Mme Haidara juge essentiel de « La promotion et la protection de la santé et des droits des femmes sont vitales pour leur bien-être et pour qu’elles puissent continuer à promouvoir et à protéger la santé des autres. Pourtant, la lutte contre les violences basées sur le genre est encore largement sous-financée », a déploré la responsable de Plan International.
La faim a augmenté de près d’un tiers en Afrique de l’Ouest, atteignant son niveau le plus élevé depuis près de dix ans. Les zones les plus préoccupantes sont le Sahel central et le bassin du lac Tchad, où l’escalade des conflits alimente la faim.

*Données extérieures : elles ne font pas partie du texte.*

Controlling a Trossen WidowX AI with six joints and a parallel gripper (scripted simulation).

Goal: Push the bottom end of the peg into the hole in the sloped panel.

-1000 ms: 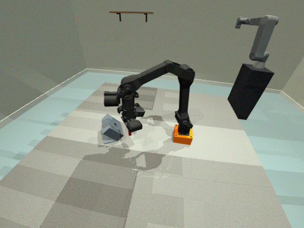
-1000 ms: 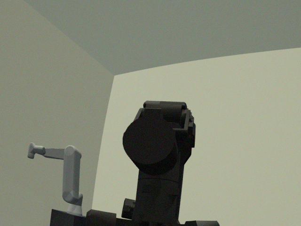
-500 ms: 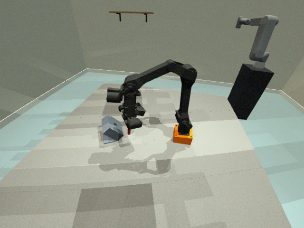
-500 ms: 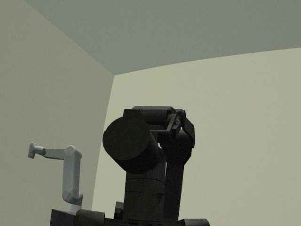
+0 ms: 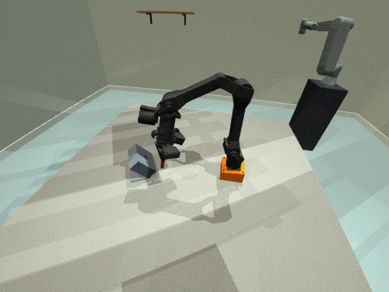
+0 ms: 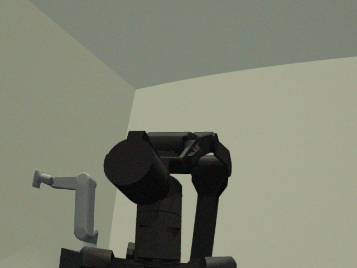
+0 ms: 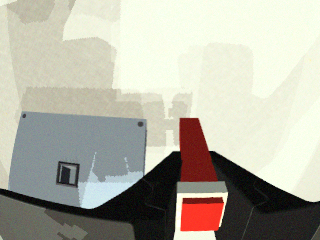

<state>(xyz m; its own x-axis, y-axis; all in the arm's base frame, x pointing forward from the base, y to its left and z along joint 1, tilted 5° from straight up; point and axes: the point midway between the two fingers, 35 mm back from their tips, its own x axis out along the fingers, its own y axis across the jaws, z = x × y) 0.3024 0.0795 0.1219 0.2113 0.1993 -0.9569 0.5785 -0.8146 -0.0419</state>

« En raison de la flambée des prix des denrées alimentaires, un simple repas de base est devenu hors de portée pour des millions de familles pauvres qui avaient déjà du mal à s’en sortir », a expliqué Chris Nikoi, Directeur régional du Programme alimentaire mondial des Nations Unies (PAM) en Afrique de l’Ouest. « Nous avons besoin d’une assistance immédiate pour aider ceux qui en ont le plus besoin, ainsi que de solutions à long terme pour répondre aux causes profondes de la faim et de la malnutrition au Sahel », a-t-il ajouté.
Financement insuffisant
Cette situation sans précédent exige une action immédiate, mais l’un des principaux défis pour fournir une aide efficace reste le manque de financement. « Il est urgent que l’action humanitaire soit une priorité. Derrière les chiffres et les données, il y a des histoires de souffrance humaine. Sans ressources suffisantes, la crise va encore s’aggraver, érodant la résilience des communautés et mettant en danger des millions d’autres enfants, femmes et hommes », a rappelé Julie Belanger, Cheffe du Bureau de la coordination des affaires humanitaires des Nations Unies (OCHA) pour l’Afrique de l’Ouest et centrale.
À la fin du mois d’avril, seuls 9% des 3,7 milliards de dollars nécessaires ont été reçus. Une somme loin d’être suffisante, estime OCHA.